**Task description**:
Print out the data below in full and exactly, skipping the pictures.

**Stored data**:

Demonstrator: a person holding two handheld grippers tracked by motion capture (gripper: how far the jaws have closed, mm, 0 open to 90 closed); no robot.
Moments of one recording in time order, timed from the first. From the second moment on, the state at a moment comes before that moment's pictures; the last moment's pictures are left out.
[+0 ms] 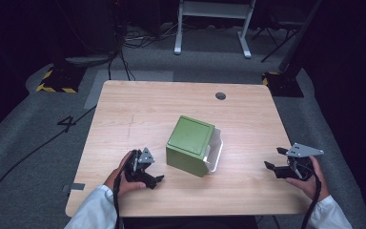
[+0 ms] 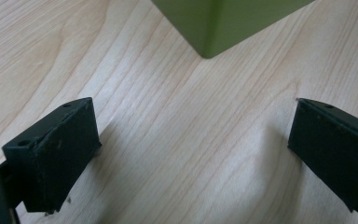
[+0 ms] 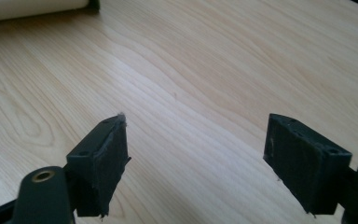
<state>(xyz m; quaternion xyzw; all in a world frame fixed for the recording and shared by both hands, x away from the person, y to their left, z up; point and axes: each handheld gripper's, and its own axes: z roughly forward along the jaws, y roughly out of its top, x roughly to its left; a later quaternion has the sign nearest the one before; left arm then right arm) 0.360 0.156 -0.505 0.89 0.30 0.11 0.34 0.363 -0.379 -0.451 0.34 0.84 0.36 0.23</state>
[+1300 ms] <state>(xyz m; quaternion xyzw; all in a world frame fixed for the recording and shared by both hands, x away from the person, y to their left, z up) 0.353 0.181 -0.505 0.88 0.32 0.11 0.34 0.342 -0.437 -0.504 0.45 0.79 0.35 0.20</state>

**Response to the exercise**:
Demonstrator: a person holding two handheld grippers tracked by motion capture (gripper: how far the jaws have closed, mm, 0 open to 90 closed); no robot.
Moments of one recording in time order, timed from the first. From the second moment on, the state at a moment comes before that moment's pictures; the last moment's pictures are left out.
[+0 ms] 
[+0 ms] 
[+0 ms] 
<state>(xyz m; quaternion xyzw; all in a world frame fixed for the recording and shared by both hands, x away from the person, y to their left, z up; point and axes: each handheld gripper's, and its own axes: z roughly forward along the jaws, y roughly out of its top, x roughly to its left; a later quaternion has the sign nearest the one before; left arm then right arm) 0.360 0.156 -0.505 0.89 0.30 0.11 0.34 0.363 -0.379 -0.451 0.34 0.84 0.36 0.23</state>
[+1300 ms] <state>(xyz m; quaternion xyzw; all in a world frame fixed for the recording and shared by both hands, x away from the person, y to their left, z up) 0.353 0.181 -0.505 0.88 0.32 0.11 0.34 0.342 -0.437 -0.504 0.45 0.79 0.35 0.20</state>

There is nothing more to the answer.